## ACTION ITEM
All records after this line are to be returned verbatim.

(Records from a collection)
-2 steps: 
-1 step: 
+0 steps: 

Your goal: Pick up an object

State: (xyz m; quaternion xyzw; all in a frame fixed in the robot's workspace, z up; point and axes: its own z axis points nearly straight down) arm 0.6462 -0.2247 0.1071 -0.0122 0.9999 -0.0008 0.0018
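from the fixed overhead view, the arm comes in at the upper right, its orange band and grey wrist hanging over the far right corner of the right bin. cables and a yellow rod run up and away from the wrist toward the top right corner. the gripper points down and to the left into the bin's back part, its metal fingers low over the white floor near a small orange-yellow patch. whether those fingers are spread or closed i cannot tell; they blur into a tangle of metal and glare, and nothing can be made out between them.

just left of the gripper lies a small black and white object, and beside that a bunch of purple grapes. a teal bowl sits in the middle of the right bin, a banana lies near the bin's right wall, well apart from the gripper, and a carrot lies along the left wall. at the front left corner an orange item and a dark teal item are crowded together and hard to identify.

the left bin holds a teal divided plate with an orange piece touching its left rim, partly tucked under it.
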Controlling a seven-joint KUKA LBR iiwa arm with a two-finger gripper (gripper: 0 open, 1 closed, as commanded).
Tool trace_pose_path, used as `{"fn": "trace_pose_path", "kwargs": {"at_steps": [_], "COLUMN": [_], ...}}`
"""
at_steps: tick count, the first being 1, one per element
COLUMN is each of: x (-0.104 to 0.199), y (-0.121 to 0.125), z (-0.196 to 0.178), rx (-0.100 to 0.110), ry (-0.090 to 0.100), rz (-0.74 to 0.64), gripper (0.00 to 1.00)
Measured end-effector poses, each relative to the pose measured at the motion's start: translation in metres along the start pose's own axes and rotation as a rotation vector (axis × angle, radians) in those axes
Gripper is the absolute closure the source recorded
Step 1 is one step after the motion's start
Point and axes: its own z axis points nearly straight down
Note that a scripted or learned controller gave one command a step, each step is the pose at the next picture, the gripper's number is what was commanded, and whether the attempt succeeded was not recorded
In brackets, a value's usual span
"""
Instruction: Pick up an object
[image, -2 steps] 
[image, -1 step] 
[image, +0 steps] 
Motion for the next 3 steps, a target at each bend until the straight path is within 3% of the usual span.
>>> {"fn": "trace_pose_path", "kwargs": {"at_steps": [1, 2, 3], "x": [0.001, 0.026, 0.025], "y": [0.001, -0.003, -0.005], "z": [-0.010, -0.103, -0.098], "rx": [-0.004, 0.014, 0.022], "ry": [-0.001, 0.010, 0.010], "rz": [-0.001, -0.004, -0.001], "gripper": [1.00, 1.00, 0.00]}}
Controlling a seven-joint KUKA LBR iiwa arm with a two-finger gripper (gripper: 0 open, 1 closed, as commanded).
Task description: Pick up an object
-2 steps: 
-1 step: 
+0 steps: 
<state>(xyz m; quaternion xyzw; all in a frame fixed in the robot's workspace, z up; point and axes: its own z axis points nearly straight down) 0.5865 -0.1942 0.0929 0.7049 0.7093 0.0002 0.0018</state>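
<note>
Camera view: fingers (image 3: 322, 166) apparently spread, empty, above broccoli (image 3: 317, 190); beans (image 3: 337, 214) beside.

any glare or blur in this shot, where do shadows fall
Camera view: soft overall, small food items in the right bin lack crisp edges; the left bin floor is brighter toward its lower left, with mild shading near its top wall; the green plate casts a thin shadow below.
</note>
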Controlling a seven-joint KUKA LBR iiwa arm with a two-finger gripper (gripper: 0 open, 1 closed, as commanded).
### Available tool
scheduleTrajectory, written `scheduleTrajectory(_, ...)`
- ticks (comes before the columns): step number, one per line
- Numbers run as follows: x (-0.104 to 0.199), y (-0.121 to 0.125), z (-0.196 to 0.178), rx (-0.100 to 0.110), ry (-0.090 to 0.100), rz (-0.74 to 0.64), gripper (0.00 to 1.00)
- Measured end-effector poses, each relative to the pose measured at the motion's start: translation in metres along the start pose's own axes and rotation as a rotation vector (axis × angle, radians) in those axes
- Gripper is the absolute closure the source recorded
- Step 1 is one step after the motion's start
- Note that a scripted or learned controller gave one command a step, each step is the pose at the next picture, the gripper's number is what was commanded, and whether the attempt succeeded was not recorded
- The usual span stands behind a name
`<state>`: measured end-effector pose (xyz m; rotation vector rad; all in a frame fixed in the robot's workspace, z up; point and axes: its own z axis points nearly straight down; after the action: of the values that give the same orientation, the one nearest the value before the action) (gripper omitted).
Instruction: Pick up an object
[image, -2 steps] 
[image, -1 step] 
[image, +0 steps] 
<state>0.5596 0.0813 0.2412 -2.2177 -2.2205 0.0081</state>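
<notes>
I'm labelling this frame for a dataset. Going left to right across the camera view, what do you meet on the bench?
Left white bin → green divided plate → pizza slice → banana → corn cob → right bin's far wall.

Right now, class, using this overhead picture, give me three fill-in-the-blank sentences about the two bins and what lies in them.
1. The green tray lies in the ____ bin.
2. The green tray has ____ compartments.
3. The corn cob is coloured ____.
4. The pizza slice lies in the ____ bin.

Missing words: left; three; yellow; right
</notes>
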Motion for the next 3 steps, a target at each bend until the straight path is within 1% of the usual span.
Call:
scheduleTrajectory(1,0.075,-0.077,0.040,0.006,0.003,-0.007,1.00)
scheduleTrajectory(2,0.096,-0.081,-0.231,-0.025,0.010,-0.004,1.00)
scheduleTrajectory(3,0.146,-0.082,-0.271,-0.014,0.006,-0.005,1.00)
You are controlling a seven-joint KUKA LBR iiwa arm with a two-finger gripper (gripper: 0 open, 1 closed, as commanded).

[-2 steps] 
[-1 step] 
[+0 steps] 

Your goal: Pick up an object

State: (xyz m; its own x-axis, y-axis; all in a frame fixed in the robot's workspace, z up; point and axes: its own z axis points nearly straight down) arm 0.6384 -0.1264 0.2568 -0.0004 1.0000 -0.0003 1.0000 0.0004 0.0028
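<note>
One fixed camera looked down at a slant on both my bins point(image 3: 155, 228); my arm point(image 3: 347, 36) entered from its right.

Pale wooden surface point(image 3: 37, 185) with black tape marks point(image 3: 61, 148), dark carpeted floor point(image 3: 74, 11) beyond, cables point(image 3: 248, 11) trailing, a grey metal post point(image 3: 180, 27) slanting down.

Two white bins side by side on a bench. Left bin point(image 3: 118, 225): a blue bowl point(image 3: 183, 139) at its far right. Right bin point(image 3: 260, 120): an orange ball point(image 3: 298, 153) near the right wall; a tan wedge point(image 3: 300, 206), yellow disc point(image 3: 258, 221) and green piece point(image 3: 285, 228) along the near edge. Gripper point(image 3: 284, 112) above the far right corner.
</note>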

## EXERCISE ANSWER
-2 steps: 
-1 step: 
+0 steps: 

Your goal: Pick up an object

State: (xyz m; quaternion xyzw; all in a frame fixed in the robot's workspace, z up; point and axes: its own z axis points nearly straight down) arm 0.6462 -0.2247 0.1071 -0.0122 0.9999 -0.0008 0.0018
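from the fixed overhead view, the arm comes in at the upper right, its orange band and grey wrist hanging over the far right corner of the right bin. cables and a yellow rod run up and away from the wrist toward the top right corner. the gripper points down and to the left into the bin's back part, its metal fingers low over the white floor near a small orange-yellow patch. whether those fingers are spread or closed i cannot tell; they blur into a tangle of metal and glare, and nothing can be made out between them.

just left of the gripper lies a small black and white object, and beside that a bunch of purple grapes. a teal bowl sits in the middle of the right bin, a banana lies near the bin's right wall, well apart from the gripper, and a carrot lies along the left wall. at the front left corner an orange item and a dark teal item are crowded together and hard to identify.

the left bin holds a teal divided plate with an orange piece touching its left rim, partly tucked under it.
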Controlling a seven-joint KUKA LBR iiwa arm with a two-finger gripper (gripper: 0 open, 1 closed, as commanded).
Tool trace_pose_path, used as `{"fn": "trace_pose_path", "kwargs": {"at_steps": [_], "COLUMN": [_], ...}}`
"""
at_steps: tick count, the first being 1, one per element
COLUMN is each of: x (-0.104 to 0.199), y (-0.121 to 0.125), z (-0.196 to 0.178), rx (-0.100 to 0.110), ry (-0.090 to 0.100), rz (-0.74 to 0.64), gripper (0.00 to 1.00)
Measured end-effector poses, each relative to the pose measured at the motion's start: translation in metres along the start pose's own axes and rotation as a rotation vector (axis × angle, radians) in those axes
Gripper is the absolute closure the source recorded
Step 1 is one step after the motion's start
Point and axes: its own z axis points nearly straight down
Note that a scripted or learned controller gave one command a step, each step is the pose at the next picture, the gripper's number is what was commanded, and whether the attempt succeeded was not recorded
In brackets, a value's usual span
"""
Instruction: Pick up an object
[image, -2 steps] 
[image, -1 step] 
[image, +0 steps] 
Motion for the next 3 steps, a target at each bend until the straight path is within 3% of the usual span.
>>> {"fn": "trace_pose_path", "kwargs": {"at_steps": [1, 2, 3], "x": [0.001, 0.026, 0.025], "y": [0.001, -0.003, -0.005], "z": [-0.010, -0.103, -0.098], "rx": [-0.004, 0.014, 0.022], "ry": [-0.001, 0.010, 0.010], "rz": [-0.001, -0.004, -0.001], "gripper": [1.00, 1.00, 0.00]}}
Controlling a seven-joint KUKA LBR iiwa arm with a two-finger gripper (gripper: 0 open, 1 closed, as commanded).
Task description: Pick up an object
-2 steps: 
-1 step: 
+0 steps: 
<state>(xyz m; quaternion xyzw; all in a frame fixed in the robot's workspace, z up; point and axes: its own z axis points nearly straight down) 0.5865 -0.1942 0.0929 0.7049 0.7093 0.0002 0.0018</state>
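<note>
Camera view: fingers (image 3: 322, 166) apparently spread, empty, above broccoli (image 3: 317, 190); beans (image 3: 337, 214) beside.

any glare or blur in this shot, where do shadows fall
Camera view: soft overall, small food items in the right bin lack crisp edges; the left bin floor is brighter toward its lower left, with mild shading near its top wall; the green plate casts a thin shadow below.
</note>
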Controlling a seven-joint KUKA LBR iiwa arm with a two-finger gripper (gripper: 0 open, 1 closed, as commanded).
### Available tool
scheduleTrajectory, written `scheduleTrajectory(_, ...)`
- ticks (comes before the columns): step number, one per line
- Numbers run as follows: x (-0.104 to 0.199), y (-0.121 to 0.125), z (-0.196 to 0.178), rx (-0.100 to 0.110), ry (-0.090 to 0.100), rz (-0.74 to 0.64), gripper (0.00 to 1.00)
- Measured end-effector poses, each relative to the pose measured at the motion's start: translation in metres along the start pose's own axes and rotation as a rotation vector (axis × angle, radians) in those axes
- Gripper is the absolute closure the source recorded
- Step 1 is one step after the motion's start
- Note that a scripted or learned controller gave one command a step, each step is the pose at the next picture, the gripper's number is what was commanded, and whether the attempt succeeded was not recorded
- The usual span stands behind a name
`<state>`: measured end-effector pose (xyz m; rotation vector rad; all in a frame fixed in the robot's workspace, z up; point and axes: its own z axis points nearly straight down; after the action: of the values that give the same orientation, the one nearest the value before the action) (gripper omitted).
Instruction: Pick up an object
[image, -2 steps] 
[image, -1 step] 
[image, +0 steps] 
<state>0.5596 0.0813 0.2412 -2.2177 -2.2205 0.0081</state>
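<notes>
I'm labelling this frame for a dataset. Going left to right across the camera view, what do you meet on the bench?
Left white bin → green divided plate → pizza slice → banana → corn cob → right bin's far wall.

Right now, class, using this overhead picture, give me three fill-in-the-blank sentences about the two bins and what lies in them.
1. The green tray lies in the ____ bin.
2. The green tray has ____ compartments.
3. The corn cob is coloured ____.
4. The pizza slice lies in the ____ bin.

Missing words: left; three; yellow; right
</notes>
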Motion for the next 3 steps, a target at each bend until the straight path is within 1% of the usual span.
Call:
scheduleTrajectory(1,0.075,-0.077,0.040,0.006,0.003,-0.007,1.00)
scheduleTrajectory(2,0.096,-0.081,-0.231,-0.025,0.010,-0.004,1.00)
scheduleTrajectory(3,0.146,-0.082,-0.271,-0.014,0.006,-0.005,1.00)
You are controlling a seven-joint KUKA LBR iiwa arm with a two-finger gripper (gripper: 0 open, 1 closed, as commanded).

[-2 steps] 
[-1 step] 
[+0 steps] 

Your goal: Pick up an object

State: (xyz m; its own x-axis, y-axis; all in a frame fixed in the robot's workspace, z up; point and axes: its own z axis points nearly straight down) arm 0.6384 -0.1264 0.2568 -0.0004 1.0000 -0.0003 1.0000 0.0004 0.0028
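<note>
One fixed camera looked down at a slant on both my bins point(image 3: 155, 228); my arm point(image 3: 347, 36) entered from its right.

Pale wooden surface point(image 3: 37, 185) with black tape marks point(image 3: 61, 148), dark carpeted floor point(image 3: 74, 11) beyond, cables point(image 3: 248, 11) trailing, a grey metal post point(image 3: 180, 27) slanting down.

Two white bins side by side on a bench. Left bin point(image 3: 118, 225): a blue bowl point(image 3: 183, 139) at its far right. Right bin point(image 3: 260, 120): an orange ball point(image 3: 298, 153) near the right wall; a tan wedge point(image 3: 300, 206), yellow disc point(image 3: 258, 221) and green piece point(image 3: 285, 228) along the near edge. Gripper point(image 3: 284, 112) above the far right corner.
</note>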

The exercise contains no remaining tasks.